Informatica is hoping that its end-to-end mantra resonates with enterprises struggling to scale up their Hadoop initiatives while keeping IT departments and business managers happy. Analysts say we’re in the midst of an inflection point in the market for data prep tools, and that 60 percent of the market will be served by self-service solutions designed to be used by business people, as opposed to IT professionals. Informatica has a strong reputation among CIOs and IT managers, but is still building credibility in the market for self-service tooling, and completing with companies Trifacta, Paxata, Tamr, Snap Logic, and others.

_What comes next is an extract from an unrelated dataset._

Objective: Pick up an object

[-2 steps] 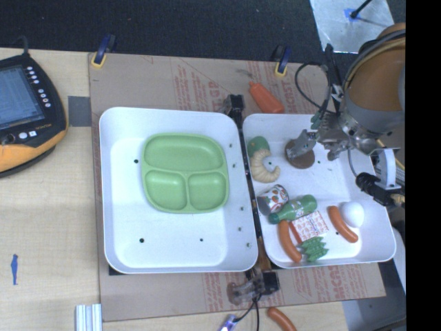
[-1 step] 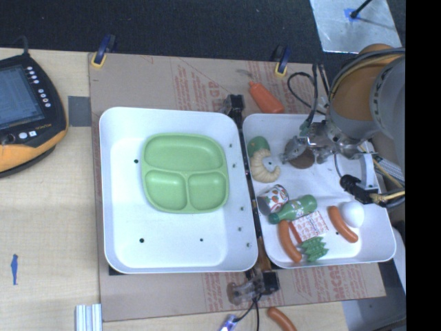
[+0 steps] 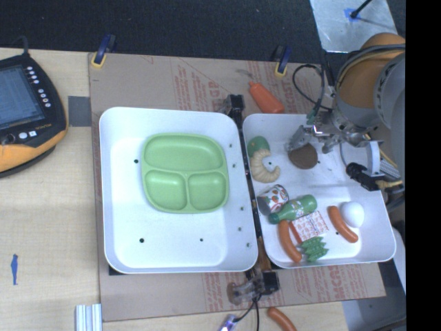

Parikh says the current crop of self-service tools can only satisfy part of the big data equation. “You already have fragmentation at the data level. Do you want fragmentation at the tool layer?” Parikh asks. “Informatica is building on our rich heritage in data management…to build this technology from the ground up to create this infrastructure for big data management.”
With the new 10.1 release, Informatica is adding support for Apache Spark. Big Data Management customers now have a choice to use the native YARN engine, called Blaze, the new engine built on Spark, or a MapReduce-based implementation. The Blaze engine is two to three times faster than the Spark engine, but people want choice, Parikh says. The new release also brings support for hosted Hadoop solutions, such as Microsoft‘s Azure HDInsights and Amazon‘s Elastic MapReduce (EMR).
Hadoop is (or should be) on the radar screen of every major company in the world, thanks to the dramatically reduced costs it brings to the storage equation. Customers that previously were constrained in the amount of data they could store in their data warehouses are finding Hadoop a great solution for either offloading some workload from the data warehouse or creating a new data repository.
As freeing as Hadoop has been for data storage, the big data platform is running into trouble when it comes to management. What some have called Hadoop’s “junk drawer” problem threatens to derail data gathering and analytics initiative before they really get going. That ultimately is the problem Informatica–and just about every other data management tool vendor–is aiming to solve. It just so happens Informatica is aiming to solve the entire problem in one fell swoop.
“We’re offering it up for all those people who want to balance self-service with IT governance and control,” Parikh says. “We’re offering up something called the intelligent data lake, which takes self-service data prep to a whole new level. It brings the business person and IT person together.”
Big Data Management 10.1 is available via both traditional license and subscription methods. Informatica declined to provide specific pricing.